### What is required
Your result should be every line of the records below that contains the word "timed".

═════ Available data

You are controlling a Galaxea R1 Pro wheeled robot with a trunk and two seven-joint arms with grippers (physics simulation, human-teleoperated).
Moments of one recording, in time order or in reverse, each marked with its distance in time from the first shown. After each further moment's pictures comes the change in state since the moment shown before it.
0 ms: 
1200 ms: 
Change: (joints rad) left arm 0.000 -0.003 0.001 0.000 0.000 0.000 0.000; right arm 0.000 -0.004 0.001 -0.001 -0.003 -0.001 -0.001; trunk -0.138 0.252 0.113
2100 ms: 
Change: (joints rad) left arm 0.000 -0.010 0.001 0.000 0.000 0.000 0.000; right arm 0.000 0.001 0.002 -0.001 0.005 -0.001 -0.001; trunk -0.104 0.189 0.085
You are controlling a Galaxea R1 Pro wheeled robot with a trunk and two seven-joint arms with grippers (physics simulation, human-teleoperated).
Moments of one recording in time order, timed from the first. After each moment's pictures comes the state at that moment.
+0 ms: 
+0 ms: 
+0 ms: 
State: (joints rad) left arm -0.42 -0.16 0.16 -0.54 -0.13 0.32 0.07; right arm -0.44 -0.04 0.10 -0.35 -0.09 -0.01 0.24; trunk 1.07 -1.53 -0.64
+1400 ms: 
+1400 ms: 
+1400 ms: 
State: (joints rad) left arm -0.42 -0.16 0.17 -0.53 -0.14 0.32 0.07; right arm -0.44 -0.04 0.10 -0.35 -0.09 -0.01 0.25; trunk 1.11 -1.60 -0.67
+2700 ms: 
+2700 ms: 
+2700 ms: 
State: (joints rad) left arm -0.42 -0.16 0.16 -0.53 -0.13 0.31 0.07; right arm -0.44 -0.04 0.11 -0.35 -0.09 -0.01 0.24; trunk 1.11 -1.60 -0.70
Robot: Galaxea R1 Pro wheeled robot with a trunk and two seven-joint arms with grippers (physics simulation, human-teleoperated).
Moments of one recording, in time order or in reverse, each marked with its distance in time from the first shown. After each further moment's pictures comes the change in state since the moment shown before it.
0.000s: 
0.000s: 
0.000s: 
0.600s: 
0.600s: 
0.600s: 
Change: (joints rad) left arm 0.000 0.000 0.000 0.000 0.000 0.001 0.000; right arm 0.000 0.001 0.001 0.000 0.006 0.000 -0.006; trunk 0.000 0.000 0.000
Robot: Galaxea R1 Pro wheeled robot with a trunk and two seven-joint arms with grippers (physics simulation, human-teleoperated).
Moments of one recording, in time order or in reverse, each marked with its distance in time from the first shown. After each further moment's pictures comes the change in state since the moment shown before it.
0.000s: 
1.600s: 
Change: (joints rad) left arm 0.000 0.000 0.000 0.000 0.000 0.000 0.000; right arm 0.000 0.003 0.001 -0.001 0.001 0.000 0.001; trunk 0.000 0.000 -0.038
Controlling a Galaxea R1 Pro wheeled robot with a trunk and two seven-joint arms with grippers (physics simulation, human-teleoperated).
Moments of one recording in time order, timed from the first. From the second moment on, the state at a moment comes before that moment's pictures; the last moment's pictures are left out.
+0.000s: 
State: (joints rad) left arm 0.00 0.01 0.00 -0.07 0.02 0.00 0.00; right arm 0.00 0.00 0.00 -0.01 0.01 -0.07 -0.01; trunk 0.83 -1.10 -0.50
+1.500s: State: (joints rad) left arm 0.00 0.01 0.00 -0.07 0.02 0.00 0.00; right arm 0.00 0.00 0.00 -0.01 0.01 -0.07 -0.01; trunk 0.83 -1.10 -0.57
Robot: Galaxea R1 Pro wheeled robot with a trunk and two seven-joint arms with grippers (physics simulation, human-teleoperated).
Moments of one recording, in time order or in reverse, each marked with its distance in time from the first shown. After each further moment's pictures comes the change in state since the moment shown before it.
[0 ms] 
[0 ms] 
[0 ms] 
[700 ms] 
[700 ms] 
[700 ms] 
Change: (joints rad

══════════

### Solution
Moments of one recording in time order, timed from the first. After each moment's pictures comes the state at that moment.
Moments of one recording in time order, timed from the first. From the second moment on, the state at a moment comes before that moment's pictures; the last moment's pictures are left out.

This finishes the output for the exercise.